The Biden administration is looking for better deals on products and services supplied by federal contractors.
The Better Contracting Initiative unveiled Wednesday looks to leverage the size and scope of the federal enterprise to obtain lower prices on commonly used goods and services, including enterprisewide licensing deals on software.
The effort is being launched, in part, because contractor margins at some of the largest companies doing business with the government are "historically high," according to a fact sheet on the initiative. The White House anticipates more than $10 billion in annual savings and cost avoidance from the adoption of the new strategy.
The strategy includes a new plan for centralized contracting data management to allow for governmentwide access to pricing and supply chain information. According to the fact sheet, the information "will be provided to agencies and their contracting professionals using on-demand tools and resources commensurate with the largest and most sophisticated buyers in the world."

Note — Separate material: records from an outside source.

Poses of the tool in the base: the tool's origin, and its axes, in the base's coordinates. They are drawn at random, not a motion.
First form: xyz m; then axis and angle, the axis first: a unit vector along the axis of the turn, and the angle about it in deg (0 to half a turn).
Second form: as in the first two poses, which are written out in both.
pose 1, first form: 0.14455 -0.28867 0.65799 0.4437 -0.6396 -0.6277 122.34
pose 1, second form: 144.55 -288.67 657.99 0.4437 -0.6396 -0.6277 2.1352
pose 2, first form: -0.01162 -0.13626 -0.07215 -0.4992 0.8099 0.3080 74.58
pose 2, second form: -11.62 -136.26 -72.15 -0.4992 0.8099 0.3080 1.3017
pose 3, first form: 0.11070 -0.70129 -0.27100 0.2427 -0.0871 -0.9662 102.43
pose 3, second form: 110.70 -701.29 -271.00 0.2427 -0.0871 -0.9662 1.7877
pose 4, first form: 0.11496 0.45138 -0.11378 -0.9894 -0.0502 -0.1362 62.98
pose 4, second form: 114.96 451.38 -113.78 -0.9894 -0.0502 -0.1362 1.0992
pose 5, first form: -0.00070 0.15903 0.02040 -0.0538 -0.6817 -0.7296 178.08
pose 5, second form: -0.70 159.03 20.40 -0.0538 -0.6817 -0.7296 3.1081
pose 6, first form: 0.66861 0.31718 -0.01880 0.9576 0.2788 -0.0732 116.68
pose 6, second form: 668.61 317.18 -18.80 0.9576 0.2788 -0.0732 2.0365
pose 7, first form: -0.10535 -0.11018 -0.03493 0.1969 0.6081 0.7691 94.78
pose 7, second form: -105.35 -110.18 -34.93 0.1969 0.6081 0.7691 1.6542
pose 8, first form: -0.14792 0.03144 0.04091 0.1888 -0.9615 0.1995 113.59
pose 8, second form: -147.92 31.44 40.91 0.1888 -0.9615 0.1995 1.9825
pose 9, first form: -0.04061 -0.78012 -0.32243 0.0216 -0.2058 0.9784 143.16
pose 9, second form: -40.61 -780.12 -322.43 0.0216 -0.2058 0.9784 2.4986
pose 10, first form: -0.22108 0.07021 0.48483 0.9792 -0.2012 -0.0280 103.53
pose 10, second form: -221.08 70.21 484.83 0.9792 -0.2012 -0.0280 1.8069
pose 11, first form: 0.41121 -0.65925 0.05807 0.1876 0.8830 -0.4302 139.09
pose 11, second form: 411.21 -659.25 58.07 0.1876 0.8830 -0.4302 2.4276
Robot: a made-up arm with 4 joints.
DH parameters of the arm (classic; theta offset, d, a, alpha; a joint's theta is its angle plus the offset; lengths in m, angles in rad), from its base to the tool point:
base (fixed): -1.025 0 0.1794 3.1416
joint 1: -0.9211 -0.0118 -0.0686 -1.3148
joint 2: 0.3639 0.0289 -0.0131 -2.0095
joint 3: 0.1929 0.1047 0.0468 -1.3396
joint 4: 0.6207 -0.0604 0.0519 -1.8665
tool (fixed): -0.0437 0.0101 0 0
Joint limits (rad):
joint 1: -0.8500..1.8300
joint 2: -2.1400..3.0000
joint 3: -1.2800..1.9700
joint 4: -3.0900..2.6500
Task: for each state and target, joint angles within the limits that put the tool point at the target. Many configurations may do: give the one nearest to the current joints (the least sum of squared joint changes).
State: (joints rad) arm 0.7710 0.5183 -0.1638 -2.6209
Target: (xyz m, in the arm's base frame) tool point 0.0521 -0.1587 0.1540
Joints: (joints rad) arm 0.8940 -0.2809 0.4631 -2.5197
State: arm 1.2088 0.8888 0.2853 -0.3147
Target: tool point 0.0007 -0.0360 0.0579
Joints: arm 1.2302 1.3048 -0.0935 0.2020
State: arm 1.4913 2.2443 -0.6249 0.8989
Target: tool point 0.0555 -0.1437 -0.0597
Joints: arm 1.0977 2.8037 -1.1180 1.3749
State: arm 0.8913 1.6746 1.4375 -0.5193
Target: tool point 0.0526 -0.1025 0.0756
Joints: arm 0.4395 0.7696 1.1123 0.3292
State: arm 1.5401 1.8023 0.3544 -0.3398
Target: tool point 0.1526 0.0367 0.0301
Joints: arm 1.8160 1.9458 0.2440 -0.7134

The White House is also looking to enterprisewide software licensing as a way to reduce spending and make costs more predictable. The new initiative calls for the General Services Administration to lead on a governmentwide licensing agreement with an unnamed "large software provider," which the White House says will help "capture 25% in efficiency gains [and avoid] the wasted effort of having each agency individually plan, research and negotiate for the same common requirement."
Other pillars of the strategy include getting better value from sole-source contracts when those are necessary, improving the requirement development process for high-priority acquisitions and expanding opportunities for professional development for the acquisition workforce.